Half His Age
- Author: Jennette McCurdy
- Language: English
- Publisher: Ballantine Books
- Publication date: January 20, 2026
- Pages: 288
- ISBN: 9780593723739

= Half His Age =

2026 novel by Jennette McCurdy

Half His Age is the second book and first novel by Jennette McCurdy. It was published by Ballantine Books on January 20, 2026. The novel follows Waldo, a 17-year-old high school student, as she becomes involved in a relationship with her teacher, Mr. Korgy. McCurdy has described the novel as an exploration of female rage, power, and desire, drawing from her own experiences.

==Development==
In 2022, Publishers Weekly reported that McCurdy signed a two-book, seven-figure deal with Ballantine for a debut novel. Announcement coverage described the novel as McCurdy's first book following her best-selling memoir I'm Glad My Mom Died.

=== Inspiration and writing ===
In an interview with The New York Times, McCurdy said an age-gap relationship she experienced at 18 was a "jumping-off point" for the novel, but emphasized that it is not autobiographical. She said she was working on another novel when Half His Age began "pushing itself up," driven by Waldo's voice, adding that the character's suppressed anger is a "key element of her arc." McCurdy said she aimed to avoid a moralistic framing, including by having Waldo initiate the relationship and portraying her as "aggressive" and "bold," characterizing discomfort as a deliberate effect rather than something to be softened for the reader. She also said she revised early drafts in which she depicted Mr. Korgy as "too villainous," noting he "did not read believable." McCurdy said that as she worked through drafts, she recognized unprocessed anger from her past as an emotional driver behind the novel.

== Publication ==
Half His Age was published by Ballantine Books on January 20, 2026. The book was released in hardcover, e-book, and audiobook formats. The cover is a close-up photograph of a young woman sucking her middle finger; coverage of the novel noted the image may make some readers uncomfortable.

==Plot summary==
Waldo, a 17-year-old high school senior in Anchorage, Alaska, lives with her mother and often functions as the caretaker in their household. As her mother's instability and neglect leave Waldo increasingly isolated, she becomes drawn to the possibility of attention, control, and escape elsewhere in her life.

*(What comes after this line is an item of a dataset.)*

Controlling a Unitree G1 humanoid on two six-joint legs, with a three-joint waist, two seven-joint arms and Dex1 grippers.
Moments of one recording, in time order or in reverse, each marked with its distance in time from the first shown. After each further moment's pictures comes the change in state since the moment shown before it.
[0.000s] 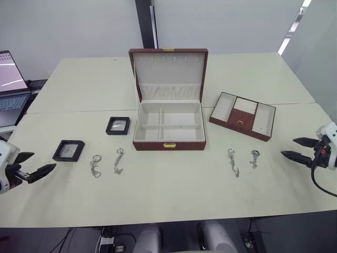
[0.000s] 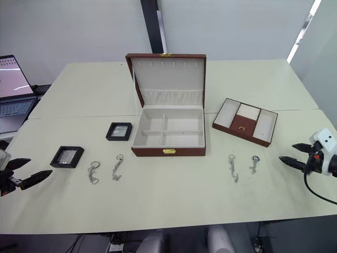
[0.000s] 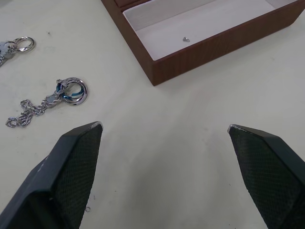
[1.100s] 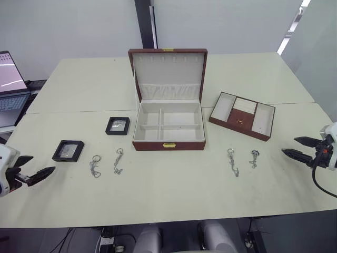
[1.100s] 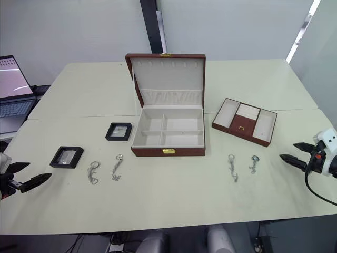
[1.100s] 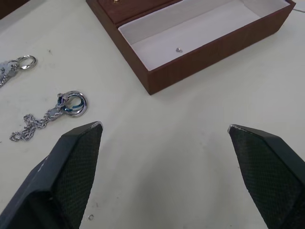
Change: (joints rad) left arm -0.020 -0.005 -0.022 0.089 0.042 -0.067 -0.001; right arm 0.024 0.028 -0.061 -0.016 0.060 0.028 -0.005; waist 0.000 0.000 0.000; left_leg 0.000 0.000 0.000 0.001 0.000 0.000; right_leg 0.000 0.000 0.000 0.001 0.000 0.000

Waldo becomes involved in a sexual relationship with her creative writing teacher, Mr. Korgy, who is 40 years old and married, with a child. She continues the relationship for a year, often feeling frustrated at Mr. Korgy's lack of care and immaturity despite his age. What initially seems to Waldo like a source of agency and intimacy is increasingly shaped by the imbalance in age, power, and emotional maturity between them.

Over the course of the novel, Waldo confronts the distance between the meaning she projects onto the relationship and the reality of Mr. Korgy's selfishness and inadequacy. As the relationship deteriorates, the novel follows her through loneliness, disillusionment, and a painful reckoning with the power dynamics that have defined it.

==Reception==
Publishers Weekly called it a "provocative" debut, while The Guardian described the book as "bleak and funny." In The New York Times Book Review, Brittany Newell called it a "reverse Lolita" that rewards "fearless" readers, likening its momentum to a slasher film while praising McCurdy's portrayal of disaffected girlhood. Reviewing the novel for The Washington Post, Sophia Nguyen wrote that it aims to unsettle readers and moves tonally between comedy and discomfort, while suggesting that some of its more reflective turns feel comparatively conventional. Sophie Gilbert of The Atlantic argued that the book is "resolutely not" a straightforward exploitation narrative, instead framing it as an examination of longing and consumer culture, though she found it stronger in its first half than its second. Kirkus Reviews described the novel as having "bright spots" but criticized it as "unbalanced and lacking in finesse." Writing for Vulture, Fran Hoepfner said that while McCurdy gives Waldo "depth and contradiction," the novel often falls back on repetitive sex scenes and shock value.

The book debuted at number two on the Publishers Weekly Bestseller Lists selling 30,761 units in its first week.